Мы сидели и думали, как просвещать народ, чтобы в 2020 снова не избрали Виктора Януковича

В 2017 году ученые мира впервые вышли на глобальный протестный марш — чтобы привлечь внимание к фундаментальной науке и к тому, что результаты исследований могут не нравиться политикам, но это не повод сворачивать определенные направления науки.

Например, климатологи в США выступали против президента Трампа и его отрицания глобального потепления. Украинские ученые тоже присоединились к глобальному маршу. Потому что у них уже был протестный опыт, рассказывает Алексей. А началось все с просветительских событий.

— В 2011 году мы сидели здесь и думали: за знаниями пойти некуда, лекций нет. И еще мы думали: ну вот ясно, что в 2015 году Януковича переизберут, ничего не сделаешь, а вот что мы можем сделать, чтобы в 2020 году Януковича не переизбрали. Мы, ученые, что мы можем сделать? Мы люди мирные, мы даже мышей любим, не говоря уже о людях. Давайте просвещать народ. И за девять лет мы сможем сделать, чтобы были лекции постоянно, чтобы по телевизору рассказывали об ученых, чтобы интернет-сайты публиковали статьи.

Алексей показывает в лаборатории холодильник, где хранятся образцы тканей.

Сергей Моргунов / «Бабель»

Сначала создали сайт «Моя наука», где писали об открытиях и исследованиях простым языком. Потом появились «Дни науки». Всемирный День науки отмечают 10 ноября. Алексей вспоминает, что идея пришла спонтанно: мол, давайте откроем двери института просто в субботу, сейчас напечатаем на принтере объявления, развесим по соседним подъездам и вынесем что-то простое — как мышки бегают, лягушки плавают, можно движение ДНК в геле под воздействием электрического тока показать. Алексей не думал, что кто-то придет, но очень ошибся.

— 600 человек, это был кошмар! 10 ноября в неотапливаемом помещении, я еще стал у дверей выделять ДНК из бананов и яблок. И шесть часов, просто надрывая голос: о, это ДНК — смотрите, она не страшная!

Дальше научно-популярных акций становилось больше, появились платные мероприятия. Алексей ездил перенимать опыт других стран. Говорит, что ему понравился пример Польши. Там на научные пикники приходят со стендами все — и министерства, и полиция. Мол, смотрите, у нас тоже есть наука — криминалистика. Все хотят быть причастны. Но и проводить такие мероприятия в Польше начали на два десятилетия раньше. Алексей надеется, что и в Украине так когда-нибудь тоже будет. Пока же руководство университетов часто не просто не помогает, но и мешает устраивать мероприятия.

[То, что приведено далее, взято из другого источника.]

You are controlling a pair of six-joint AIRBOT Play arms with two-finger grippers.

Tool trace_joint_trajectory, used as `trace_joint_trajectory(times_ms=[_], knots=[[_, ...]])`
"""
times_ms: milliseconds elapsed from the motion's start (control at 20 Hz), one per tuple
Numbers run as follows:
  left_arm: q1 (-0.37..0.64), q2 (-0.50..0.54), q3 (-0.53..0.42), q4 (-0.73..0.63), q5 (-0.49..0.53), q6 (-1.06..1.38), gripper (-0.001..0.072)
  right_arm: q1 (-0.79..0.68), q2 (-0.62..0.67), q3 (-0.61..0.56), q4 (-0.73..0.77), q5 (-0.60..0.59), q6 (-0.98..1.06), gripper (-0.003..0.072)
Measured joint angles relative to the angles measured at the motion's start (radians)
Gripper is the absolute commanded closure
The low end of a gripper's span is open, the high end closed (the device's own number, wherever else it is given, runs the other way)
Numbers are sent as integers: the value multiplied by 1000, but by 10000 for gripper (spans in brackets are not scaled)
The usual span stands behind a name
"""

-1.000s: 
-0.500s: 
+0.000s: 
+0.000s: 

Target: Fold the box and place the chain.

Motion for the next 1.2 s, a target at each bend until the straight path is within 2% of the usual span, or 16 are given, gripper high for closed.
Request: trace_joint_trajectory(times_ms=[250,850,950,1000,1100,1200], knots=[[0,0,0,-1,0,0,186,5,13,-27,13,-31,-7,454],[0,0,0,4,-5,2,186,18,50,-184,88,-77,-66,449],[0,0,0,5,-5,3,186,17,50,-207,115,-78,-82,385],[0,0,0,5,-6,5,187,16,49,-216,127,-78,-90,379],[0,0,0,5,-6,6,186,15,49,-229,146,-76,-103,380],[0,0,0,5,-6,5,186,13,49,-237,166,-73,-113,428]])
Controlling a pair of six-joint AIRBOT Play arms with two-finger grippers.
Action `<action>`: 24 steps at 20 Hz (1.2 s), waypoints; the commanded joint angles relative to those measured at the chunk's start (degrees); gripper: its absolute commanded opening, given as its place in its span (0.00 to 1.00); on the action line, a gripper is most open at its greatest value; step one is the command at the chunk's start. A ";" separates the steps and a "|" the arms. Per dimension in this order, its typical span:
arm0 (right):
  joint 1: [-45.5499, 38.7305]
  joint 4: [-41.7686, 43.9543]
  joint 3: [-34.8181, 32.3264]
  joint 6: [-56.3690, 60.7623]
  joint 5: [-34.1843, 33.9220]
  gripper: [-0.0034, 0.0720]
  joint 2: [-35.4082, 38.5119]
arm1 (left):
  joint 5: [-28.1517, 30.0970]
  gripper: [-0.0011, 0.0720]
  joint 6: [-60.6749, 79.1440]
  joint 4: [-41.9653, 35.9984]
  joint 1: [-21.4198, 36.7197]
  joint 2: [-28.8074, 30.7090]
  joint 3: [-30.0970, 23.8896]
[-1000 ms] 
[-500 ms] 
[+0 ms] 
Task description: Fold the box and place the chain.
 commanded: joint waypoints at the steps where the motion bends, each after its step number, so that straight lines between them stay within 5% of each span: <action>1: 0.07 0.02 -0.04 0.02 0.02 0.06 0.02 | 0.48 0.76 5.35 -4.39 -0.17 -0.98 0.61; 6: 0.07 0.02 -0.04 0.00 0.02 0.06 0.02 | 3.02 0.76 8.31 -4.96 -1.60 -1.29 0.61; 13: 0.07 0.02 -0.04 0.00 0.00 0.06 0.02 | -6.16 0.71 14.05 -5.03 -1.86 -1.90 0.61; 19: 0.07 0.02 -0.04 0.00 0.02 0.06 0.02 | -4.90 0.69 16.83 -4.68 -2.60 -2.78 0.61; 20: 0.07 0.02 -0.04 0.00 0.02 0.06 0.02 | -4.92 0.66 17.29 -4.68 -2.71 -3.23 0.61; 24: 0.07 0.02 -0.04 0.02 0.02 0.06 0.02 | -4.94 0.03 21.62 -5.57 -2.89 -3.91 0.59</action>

Сергей Моргунов / «Бабель»

— Некоторых директоров можно и понять, почему не пускают. Наше законодательство такое, что потом приходит проверка и говорит: « В нерабочее время вытаптывали паркет, посетители ходили в туалеты. Это все нецелевые расходы. Директор — преступник». Или как в одном из университетов, куда местная координатор Дней науки пришла и предложила прочитать научно-популярную лекцию, а ей угрожали вызвать СБУ, потому что это кража интеллектуальной собственности. Будто она ворует научные секреты из университета... Иногда в университетах человек проводит Дни науки год-два, а на третий год приходит за разрешением, а ему в ответ: «Ты что здесь выпендриваешься? Ты что, карьеру себе здесь строишь?»

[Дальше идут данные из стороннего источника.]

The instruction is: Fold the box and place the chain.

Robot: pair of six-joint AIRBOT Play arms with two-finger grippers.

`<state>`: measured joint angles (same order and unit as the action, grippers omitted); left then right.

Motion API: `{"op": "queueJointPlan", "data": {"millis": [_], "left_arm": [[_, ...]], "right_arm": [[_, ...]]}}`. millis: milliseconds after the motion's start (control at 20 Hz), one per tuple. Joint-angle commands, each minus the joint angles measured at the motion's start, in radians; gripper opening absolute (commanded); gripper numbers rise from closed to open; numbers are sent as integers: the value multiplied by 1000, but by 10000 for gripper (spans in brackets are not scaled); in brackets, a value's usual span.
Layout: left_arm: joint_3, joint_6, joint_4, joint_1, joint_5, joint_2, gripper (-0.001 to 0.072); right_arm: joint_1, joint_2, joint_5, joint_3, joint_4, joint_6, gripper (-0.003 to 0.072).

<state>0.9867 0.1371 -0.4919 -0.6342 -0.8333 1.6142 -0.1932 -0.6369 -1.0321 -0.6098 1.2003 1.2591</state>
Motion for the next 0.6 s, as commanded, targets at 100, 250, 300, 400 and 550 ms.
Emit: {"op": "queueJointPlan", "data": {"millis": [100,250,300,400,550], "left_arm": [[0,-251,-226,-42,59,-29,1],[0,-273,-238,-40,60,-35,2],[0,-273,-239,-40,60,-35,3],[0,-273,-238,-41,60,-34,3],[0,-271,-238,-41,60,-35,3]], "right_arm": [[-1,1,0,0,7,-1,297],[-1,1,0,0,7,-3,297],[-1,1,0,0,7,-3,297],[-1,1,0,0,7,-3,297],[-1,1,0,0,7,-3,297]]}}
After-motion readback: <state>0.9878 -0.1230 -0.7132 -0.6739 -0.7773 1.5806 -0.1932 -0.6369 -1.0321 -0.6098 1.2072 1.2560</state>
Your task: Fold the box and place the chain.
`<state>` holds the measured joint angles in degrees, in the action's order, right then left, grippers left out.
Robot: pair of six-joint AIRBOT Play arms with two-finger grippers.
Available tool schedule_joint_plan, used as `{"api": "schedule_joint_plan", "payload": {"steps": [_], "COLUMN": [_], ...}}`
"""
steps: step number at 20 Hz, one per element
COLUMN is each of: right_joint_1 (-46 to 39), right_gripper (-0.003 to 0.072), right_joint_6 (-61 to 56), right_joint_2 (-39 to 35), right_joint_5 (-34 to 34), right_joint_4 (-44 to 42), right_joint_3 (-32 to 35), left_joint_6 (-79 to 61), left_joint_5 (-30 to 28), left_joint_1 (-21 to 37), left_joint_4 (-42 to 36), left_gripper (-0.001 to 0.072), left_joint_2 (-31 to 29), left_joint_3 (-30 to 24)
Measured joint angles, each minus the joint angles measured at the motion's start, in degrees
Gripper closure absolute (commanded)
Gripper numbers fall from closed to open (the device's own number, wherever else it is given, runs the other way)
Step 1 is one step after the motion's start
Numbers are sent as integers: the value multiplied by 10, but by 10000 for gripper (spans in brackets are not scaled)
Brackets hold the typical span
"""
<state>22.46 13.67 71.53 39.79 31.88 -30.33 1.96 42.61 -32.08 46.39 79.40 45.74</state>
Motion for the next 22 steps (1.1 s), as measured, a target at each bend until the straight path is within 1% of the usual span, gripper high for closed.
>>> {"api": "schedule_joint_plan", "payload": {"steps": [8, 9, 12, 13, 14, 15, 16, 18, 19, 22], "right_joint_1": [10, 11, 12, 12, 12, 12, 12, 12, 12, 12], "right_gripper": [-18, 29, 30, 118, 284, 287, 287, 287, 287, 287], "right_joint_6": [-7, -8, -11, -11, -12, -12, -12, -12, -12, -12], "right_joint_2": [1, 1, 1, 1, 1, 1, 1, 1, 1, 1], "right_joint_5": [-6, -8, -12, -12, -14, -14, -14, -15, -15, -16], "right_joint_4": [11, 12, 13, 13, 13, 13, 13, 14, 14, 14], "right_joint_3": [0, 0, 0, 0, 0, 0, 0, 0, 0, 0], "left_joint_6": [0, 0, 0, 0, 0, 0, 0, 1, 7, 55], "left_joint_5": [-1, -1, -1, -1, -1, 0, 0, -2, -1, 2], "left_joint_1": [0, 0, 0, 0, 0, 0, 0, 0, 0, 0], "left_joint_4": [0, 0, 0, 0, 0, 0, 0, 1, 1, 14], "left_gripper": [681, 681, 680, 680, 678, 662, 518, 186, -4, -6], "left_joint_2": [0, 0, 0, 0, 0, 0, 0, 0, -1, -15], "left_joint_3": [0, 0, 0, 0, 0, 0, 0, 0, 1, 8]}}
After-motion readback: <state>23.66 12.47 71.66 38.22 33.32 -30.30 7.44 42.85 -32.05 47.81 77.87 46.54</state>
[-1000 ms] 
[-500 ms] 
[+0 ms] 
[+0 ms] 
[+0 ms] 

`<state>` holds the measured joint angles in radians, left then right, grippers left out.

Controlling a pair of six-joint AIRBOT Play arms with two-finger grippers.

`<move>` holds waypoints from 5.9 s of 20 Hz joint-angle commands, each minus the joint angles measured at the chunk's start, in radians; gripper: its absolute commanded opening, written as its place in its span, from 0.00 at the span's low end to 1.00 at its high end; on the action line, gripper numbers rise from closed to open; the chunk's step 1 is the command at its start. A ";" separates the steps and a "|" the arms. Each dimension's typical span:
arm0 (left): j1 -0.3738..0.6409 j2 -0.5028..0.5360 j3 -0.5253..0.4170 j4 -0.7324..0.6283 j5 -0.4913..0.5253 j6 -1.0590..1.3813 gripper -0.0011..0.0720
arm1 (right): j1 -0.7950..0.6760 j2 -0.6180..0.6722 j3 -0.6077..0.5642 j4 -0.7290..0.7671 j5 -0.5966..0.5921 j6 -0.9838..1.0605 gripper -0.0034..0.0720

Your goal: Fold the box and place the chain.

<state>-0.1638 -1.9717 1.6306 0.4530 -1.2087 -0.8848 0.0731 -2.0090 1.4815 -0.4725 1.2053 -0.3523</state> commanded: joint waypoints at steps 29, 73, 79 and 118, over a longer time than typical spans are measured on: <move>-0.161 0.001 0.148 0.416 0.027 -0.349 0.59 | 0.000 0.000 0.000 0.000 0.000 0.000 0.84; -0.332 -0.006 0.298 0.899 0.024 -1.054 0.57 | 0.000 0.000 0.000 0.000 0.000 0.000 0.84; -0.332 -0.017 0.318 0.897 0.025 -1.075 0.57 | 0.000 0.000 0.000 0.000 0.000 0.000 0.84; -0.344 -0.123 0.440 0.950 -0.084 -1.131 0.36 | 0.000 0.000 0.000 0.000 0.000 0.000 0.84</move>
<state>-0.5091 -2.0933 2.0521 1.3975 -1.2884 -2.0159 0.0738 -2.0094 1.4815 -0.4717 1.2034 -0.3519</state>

Несмотря на все эти трудности, каждый год за месяц до 10 ноября Алексей с коллегами и волонтерами начинает готовиться к празднику.

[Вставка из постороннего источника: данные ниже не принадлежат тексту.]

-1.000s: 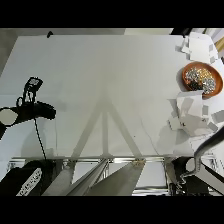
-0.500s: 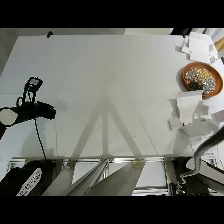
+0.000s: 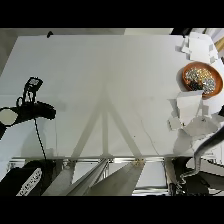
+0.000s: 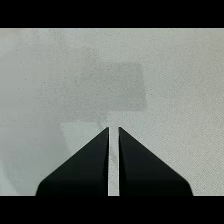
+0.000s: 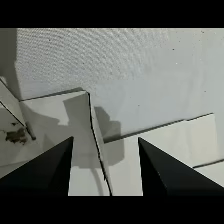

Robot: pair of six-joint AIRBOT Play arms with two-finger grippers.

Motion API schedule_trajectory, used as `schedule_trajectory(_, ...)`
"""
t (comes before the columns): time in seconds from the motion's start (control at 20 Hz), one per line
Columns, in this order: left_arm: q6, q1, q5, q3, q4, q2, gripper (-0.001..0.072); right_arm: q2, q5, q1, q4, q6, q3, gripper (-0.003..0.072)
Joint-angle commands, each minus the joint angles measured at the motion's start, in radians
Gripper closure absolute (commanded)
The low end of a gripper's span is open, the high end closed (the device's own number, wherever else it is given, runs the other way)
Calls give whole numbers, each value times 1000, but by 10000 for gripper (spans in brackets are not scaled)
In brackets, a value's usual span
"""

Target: Fold the box and place the chain.

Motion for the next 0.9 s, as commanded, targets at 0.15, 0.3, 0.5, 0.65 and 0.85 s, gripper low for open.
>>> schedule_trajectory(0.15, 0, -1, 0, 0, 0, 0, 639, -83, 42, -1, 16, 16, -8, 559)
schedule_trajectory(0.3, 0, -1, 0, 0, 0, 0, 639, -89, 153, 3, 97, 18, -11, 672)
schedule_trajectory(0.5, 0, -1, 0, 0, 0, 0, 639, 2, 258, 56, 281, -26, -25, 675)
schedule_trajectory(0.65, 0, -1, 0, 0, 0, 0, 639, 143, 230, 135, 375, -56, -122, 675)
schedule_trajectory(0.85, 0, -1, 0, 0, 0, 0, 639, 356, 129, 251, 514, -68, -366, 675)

— Ты сидишь и думаешь: может, в этот раз это кто-то другой все сделает? Это же детские игрушки. А мы же серьезные люди. Надо же готовить докторскую. Но нет. Где-то 10 октября ты понимаешь, что остался месяц — и начинаешь готовиться. Потому что нужно показывать, что наукой можно заниматься. Я считаю, что мне повезло в жизни — я до сих пор в науке, мне это интересно и я это делаю.

Напоследок спрашиваю о значении надписи на футболке. Потому что она все-таки больше, чем просто мем.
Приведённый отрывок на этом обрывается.